What to do: Each line from the one containing "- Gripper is" through the end of the data must be retyped exactly, and no other line.
Start of Dataset
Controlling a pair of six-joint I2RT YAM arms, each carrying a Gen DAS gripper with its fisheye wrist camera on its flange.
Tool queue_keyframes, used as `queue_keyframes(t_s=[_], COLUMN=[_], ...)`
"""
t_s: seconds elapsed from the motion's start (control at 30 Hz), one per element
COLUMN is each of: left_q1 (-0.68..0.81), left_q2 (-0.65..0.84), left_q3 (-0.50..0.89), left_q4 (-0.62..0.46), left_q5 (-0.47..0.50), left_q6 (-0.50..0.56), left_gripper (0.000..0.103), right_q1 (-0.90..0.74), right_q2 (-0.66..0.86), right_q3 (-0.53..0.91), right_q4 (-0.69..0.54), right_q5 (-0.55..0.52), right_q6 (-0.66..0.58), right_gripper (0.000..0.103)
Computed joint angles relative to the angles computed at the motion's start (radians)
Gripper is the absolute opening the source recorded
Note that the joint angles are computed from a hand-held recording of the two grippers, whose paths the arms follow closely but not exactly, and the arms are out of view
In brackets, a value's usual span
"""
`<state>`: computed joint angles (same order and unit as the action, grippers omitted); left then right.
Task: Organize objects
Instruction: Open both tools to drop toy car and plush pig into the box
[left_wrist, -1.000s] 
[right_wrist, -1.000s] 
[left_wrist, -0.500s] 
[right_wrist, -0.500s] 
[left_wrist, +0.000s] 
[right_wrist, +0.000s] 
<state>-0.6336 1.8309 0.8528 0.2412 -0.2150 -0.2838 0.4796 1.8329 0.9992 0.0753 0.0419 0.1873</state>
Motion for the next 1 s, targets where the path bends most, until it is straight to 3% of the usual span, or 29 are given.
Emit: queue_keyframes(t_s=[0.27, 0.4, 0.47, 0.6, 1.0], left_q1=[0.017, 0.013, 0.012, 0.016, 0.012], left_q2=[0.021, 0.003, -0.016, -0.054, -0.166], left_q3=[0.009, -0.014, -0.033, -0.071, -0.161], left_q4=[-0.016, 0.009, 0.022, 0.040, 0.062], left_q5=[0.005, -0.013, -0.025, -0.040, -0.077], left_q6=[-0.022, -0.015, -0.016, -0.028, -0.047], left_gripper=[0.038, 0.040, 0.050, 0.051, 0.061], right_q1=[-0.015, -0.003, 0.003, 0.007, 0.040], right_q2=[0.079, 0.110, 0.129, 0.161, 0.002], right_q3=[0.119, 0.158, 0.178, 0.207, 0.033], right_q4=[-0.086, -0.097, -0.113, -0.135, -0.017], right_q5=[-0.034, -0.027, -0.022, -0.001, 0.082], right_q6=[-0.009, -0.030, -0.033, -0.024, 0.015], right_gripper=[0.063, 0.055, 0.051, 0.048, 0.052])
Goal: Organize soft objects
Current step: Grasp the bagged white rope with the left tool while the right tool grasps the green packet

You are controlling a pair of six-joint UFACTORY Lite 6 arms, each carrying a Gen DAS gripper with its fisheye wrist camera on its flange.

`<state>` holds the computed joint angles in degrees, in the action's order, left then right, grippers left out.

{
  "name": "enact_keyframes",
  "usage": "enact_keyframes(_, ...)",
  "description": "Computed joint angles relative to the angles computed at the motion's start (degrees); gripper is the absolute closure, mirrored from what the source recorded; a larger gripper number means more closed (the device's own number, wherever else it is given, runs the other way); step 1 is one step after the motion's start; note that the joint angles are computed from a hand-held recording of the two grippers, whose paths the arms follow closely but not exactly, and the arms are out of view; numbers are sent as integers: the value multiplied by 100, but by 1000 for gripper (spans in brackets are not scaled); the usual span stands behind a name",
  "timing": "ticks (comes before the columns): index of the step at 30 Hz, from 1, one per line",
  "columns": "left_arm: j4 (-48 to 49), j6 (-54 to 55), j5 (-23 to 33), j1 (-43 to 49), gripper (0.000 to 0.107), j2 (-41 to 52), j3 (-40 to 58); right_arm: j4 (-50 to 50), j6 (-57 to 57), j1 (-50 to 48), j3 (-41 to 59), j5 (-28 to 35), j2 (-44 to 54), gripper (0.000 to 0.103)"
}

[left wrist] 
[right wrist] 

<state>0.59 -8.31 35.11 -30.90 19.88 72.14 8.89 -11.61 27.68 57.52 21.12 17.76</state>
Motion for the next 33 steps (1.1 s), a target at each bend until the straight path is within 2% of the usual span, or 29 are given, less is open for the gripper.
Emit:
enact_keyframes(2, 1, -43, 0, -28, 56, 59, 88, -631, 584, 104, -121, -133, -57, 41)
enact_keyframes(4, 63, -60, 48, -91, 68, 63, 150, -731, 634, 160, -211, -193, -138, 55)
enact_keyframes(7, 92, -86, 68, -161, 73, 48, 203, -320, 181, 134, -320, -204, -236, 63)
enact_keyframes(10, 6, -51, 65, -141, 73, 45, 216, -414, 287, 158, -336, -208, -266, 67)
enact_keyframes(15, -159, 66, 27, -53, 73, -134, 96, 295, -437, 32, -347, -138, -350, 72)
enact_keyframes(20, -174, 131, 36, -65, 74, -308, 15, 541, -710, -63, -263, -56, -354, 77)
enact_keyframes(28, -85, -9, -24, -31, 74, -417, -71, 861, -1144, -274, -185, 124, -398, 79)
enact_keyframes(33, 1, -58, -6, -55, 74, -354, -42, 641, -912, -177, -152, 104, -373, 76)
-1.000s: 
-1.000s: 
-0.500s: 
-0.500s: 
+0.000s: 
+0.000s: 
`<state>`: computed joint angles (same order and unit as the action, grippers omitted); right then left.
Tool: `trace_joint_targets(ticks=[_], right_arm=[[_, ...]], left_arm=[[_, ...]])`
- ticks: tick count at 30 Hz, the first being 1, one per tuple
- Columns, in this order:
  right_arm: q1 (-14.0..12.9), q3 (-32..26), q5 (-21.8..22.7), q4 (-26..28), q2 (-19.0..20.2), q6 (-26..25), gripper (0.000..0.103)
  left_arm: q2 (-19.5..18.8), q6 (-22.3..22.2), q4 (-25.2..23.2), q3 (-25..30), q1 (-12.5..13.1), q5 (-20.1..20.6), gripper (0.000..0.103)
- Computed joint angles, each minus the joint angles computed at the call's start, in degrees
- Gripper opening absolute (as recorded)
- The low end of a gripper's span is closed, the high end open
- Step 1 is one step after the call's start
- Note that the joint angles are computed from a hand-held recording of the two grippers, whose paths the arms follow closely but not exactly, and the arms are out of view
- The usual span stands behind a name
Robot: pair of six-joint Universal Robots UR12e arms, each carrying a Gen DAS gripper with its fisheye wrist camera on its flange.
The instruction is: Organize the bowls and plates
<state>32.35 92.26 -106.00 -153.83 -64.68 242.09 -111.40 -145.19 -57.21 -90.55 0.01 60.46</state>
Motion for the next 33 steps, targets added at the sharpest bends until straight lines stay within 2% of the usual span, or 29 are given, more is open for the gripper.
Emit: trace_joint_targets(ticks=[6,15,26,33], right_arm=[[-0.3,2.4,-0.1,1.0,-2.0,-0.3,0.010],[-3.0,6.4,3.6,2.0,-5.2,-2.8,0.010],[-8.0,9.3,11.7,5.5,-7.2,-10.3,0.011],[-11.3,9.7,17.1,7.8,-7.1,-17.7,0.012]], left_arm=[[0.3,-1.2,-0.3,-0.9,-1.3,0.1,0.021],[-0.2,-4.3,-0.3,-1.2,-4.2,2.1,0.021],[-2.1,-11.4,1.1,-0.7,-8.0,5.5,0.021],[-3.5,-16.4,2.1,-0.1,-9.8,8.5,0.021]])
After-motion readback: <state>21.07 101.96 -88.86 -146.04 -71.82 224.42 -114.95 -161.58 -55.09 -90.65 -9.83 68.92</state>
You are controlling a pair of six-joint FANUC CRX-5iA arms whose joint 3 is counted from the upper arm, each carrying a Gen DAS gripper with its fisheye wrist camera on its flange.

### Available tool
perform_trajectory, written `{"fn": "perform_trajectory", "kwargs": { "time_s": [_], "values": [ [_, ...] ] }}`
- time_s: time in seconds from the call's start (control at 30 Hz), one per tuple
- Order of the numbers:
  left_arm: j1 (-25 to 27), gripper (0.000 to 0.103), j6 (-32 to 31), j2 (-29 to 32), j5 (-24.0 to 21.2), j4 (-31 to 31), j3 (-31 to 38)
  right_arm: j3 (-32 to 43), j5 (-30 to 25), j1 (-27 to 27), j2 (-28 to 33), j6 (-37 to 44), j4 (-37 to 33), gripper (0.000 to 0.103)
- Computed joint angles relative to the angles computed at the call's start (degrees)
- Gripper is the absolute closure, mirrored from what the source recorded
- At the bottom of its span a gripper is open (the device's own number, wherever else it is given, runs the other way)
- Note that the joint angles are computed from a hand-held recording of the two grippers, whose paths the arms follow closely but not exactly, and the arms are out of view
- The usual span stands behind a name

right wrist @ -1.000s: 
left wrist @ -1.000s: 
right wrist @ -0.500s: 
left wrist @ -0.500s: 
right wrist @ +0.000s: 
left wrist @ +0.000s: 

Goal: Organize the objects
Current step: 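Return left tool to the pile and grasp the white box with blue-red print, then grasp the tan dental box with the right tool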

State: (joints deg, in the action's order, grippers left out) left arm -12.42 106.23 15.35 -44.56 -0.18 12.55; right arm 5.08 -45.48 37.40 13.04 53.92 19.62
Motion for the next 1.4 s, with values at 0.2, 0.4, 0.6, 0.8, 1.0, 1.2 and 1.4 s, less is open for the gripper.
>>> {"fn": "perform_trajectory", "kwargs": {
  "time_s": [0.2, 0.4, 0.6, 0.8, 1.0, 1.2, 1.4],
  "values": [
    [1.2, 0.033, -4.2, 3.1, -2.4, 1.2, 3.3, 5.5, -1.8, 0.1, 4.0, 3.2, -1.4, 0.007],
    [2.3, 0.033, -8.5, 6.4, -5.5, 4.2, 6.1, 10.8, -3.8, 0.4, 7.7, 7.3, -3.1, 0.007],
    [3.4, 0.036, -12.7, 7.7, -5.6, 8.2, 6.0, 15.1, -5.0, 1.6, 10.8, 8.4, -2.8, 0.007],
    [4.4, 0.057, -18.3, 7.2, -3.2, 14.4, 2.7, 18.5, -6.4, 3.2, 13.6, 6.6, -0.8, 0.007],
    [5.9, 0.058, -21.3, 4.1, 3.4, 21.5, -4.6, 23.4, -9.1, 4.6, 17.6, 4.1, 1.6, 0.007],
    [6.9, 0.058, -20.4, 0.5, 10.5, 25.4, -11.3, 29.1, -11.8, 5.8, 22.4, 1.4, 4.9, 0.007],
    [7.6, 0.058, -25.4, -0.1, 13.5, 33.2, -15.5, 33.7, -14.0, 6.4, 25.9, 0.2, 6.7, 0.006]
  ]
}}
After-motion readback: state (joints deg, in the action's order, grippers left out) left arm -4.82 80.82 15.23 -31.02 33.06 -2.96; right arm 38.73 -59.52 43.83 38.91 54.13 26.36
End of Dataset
Answer box:
- Gripper is the absolute closure, mirrored from what the source recorded
- At the bottom of its span a gripper is open (the device's own number, wherever else it is given, runs the other way)
- Note that the joint angles are computed from a hand-held recording of the two grippers, whose paths the arms follow closely but not exactly, and the arms are out of view
- The usual span stands behind a name

right wrist @ -1.000s: 
left wrist @ -1.000s: 
right wrist @ -0.500s: 
left wrist @ -0.500s: 
right wrist @ +0.000s: 
left wrist @ +0.000s: 

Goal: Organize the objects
Current step: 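Return left tool to the pile and grasp the white box with blue-red print, then grasp the tan dental box with the right tool
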
State: (joints deg, in the action's order, grippers left out) left arm -12.42 106.23 15.35 -44.56 -0.18 12.55; right arm 5.08 -45.48 37.40 13.04 53.92 19.62
Motion for the next 1.4 s, with values at 0.2, 0.4, 0.6, 0.8, 1.0, 1.2 and 1.4 s, less is open for the gripper.
>>> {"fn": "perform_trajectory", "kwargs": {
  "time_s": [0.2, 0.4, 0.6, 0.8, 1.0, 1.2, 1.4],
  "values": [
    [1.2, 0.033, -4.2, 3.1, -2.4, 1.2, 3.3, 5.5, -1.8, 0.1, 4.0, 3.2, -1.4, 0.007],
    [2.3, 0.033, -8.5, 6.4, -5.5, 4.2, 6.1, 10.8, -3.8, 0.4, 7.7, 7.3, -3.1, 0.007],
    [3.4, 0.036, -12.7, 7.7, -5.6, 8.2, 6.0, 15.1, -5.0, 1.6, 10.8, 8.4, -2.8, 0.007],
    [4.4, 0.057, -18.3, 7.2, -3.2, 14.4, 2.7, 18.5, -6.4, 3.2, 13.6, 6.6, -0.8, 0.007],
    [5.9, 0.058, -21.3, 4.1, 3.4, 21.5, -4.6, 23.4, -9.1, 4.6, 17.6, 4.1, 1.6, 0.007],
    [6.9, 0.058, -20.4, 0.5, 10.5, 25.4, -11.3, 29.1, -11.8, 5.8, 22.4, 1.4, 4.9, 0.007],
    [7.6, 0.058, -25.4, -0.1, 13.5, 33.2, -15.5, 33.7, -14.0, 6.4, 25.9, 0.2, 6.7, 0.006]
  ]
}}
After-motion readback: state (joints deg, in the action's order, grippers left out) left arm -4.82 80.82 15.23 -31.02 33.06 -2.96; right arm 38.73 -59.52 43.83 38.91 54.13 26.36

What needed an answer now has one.